Ravan paused over a shattered cue ball. A blue dust coated it. “The explosive traces, the shrapnel, the placement and timing — maybe the motives too — generations of R&D behind them all. That’s the way it looks, anyway. They’re convinced these are framings, Penerin and all. Not actually government work. The appearance of state oppression. That’s what they’re designed to give.”

We are convinced,” Stagg said, touching Ravan’s shoulder with the tips of his fingers. His voice was flat.

“We are?”

“It’s not so easy to make the case, I guess, when things look like this,” Stagg said. “So… to form.”

“Well, yes, how does it play?” Ravan said. “And what do I know, we know, about what Penerin and my supervisor are convinced of? We know what they tell us. And they might not even know as much as they think, never mind what we do. I don’t see how any of us can be convinced of anything much, really.”

They ascended the staircase, leaving a precisely established chaos behind them.

17

“I hear you’re doing better,” stagg said over a crackling phone line. “A little bit better.”

“The wheelchair’s gone,” Jen said. “They took it back.”

“That’s good. You can walk.”

“Is that what you mean?”

“Well—”

“No more rolling around.”

“And your eye… I remember. It was painful.”

“I have whites instead of reds again.”

“Good.”

“I still see double at night, brights against darks. Everything haloes, and text, especially text, like on a computer screen, it doubles.”

“You’re not done getting better. That’s what the doctors tell me.”

“My ribs get sore, they’re sore now, when I’ve coughed too much, or laughed too much the night before.”

“Laughing is—”

“It’s happened once.”

“They take time. I’ve broken mine.”

“Have you. And your collarbones too?”

The line flickered with static.

“I’m sorry. What I—”

“My fingers work. They didn’t for weeks. They were all these colors. Green, orange, blue, red…”

“The bruises must have been deep.”

“Must have been.”

“But they’re gone.”

“My grip’s still weak. All my fingers tremble when they come together. I drop a lot of things.”

“That’ll change.”

“The stitches have all come out. I had twelve above my right eye.”

“I remember.”

“Left a scar along my eyebrow. My head just split there. And I’ve got stitches along the edge of my wrist. Odd place to get them. I don’t know how a lot of it happened.”

“That’s okay.”

“It wasn’t, though.”

“To who?”

“At the interview. You didn’t say it. But it wasn’t okay.”

“That’s not true. You were very helpful.”

“I was on drugs, for the pain.”

“You were helpful. And you have a copy of your statement. So if you did want to add—”

“See, I knew you would ask me that. That’s what I mean. It’s not okay. But nothing’s clearer now. I read it over four times. I could have been clearer, more direct, answering your questions, but the facts are the same. The tiny ones are sharp. But the big ones are dull, soft. The facts are the problem.”

“We aren’t expecting anything more from you.
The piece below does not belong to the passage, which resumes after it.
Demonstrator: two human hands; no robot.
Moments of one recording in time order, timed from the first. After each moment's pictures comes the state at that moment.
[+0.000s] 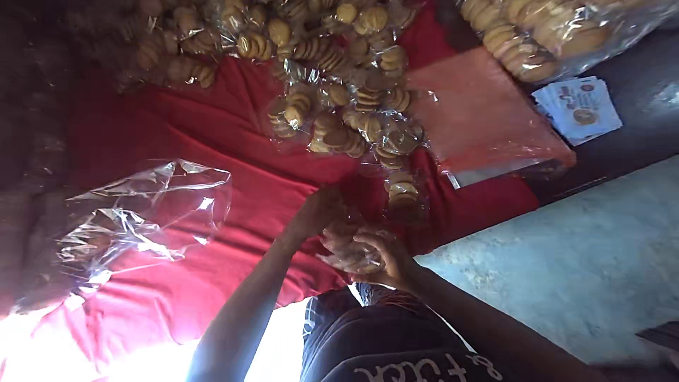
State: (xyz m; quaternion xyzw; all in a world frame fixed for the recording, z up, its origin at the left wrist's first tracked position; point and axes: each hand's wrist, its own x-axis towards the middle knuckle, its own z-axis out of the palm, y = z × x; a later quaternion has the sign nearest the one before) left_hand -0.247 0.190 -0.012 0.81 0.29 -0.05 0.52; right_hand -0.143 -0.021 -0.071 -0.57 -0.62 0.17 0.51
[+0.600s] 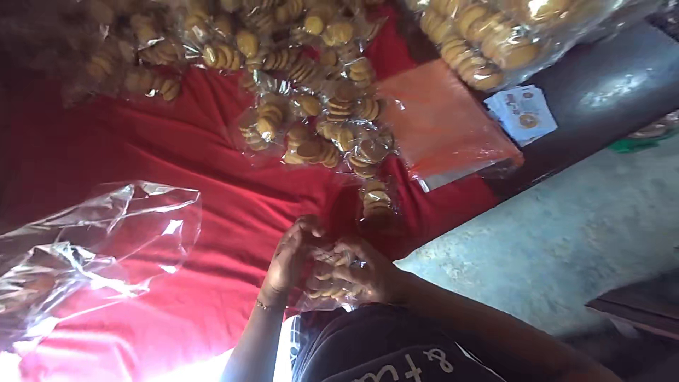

But yes — this is why I’m calling, mostly — as helpful as you were, we still don’t have anything concrete. I’m sorry to have to tell you that.”

“Nothing.”

“Though there are a dozen or so people under special watch.”

“There’s a profile, you mean.”

“And what you’ve told me has contributed to it.”

“But it fits twelve people.”

“Well, yes. Even they aren’t hard suspects. I don’t want to mislead you.”